WORK ORDER: Could you reproduce all of the records exactly?

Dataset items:
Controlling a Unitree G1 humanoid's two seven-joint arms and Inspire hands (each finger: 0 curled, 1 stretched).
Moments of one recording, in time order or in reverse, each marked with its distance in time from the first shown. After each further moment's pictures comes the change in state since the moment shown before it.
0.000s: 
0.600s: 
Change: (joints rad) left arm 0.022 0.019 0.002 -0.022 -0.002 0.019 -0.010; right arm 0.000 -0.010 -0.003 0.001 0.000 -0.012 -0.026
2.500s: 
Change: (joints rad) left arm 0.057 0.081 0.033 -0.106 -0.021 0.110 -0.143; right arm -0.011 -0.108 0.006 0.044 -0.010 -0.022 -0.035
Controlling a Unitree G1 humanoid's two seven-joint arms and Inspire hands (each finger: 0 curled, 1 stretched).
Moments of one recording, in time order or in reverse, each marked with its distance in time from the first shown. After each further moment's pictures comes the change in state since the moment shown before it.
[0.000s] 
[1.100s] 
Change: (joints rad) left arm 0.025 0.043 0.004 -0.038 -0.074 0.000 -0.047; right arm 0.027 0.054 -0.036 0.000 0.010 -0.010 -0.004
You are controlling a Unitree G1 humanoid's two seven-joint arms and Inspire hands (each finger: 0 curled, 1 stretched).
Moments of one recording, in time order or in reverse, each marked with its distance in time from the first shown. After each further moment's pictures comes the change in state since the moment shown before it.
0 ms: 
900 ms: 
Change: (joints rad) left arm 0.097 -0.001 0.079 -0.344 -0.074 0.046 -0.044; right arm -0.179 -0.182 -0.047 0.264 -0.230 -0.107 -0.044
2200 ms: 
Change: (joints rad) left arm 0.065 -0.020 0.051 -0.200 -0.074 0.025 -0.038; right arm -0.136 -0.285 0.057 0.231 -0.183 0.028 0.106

TASK RESULT:
Controlling a Unitree G1 humanoid's two seven-joint arms and Inspire hands (each finger: 0 curled, 1 stretched).
Moments of one recording, in time order or in reverse, each marked with its distance in time from the first shown. After each further moment's pictures comes the change in state since the moment shown before it.
0.000s: 
0.600s: 
Change: (joints rad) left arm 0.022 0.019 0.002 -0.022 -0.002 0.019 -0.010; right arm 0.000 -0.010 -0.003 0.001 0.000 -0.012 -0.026
2.500s: 
Change: (joints rad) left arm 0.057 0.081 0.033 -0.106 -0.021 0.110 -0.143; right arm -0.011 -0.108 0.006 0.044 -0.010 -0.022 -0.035
Controlling a Unitree G1 humanoid's two seven-joint arms and Inspire hands (each finger: 0 curled, 1 stretched).
Moments of one recording, in time order or in reverse, each marked with its distance in time from the first shown. After each further moment's pictures comes the change in state since the moment shown before it.
[0.000s] 
[1.100s] 
Change: (joints rad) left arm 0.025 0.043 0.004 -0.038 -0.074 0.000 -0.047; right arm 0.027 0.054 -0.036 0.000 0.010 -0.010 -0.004
You are controlling a Unitree G1 humanoid's two seven-joint arms and Inspire hands (each finger: 0 curled, 1 stretched).
Moments of one recording, in time order or in reverse, each marked with its distance in time from the first shown. After each further moment's pictures comes the change in state since the moment shown before it.
0 ms: 
900 ms: 
Change: (joints rad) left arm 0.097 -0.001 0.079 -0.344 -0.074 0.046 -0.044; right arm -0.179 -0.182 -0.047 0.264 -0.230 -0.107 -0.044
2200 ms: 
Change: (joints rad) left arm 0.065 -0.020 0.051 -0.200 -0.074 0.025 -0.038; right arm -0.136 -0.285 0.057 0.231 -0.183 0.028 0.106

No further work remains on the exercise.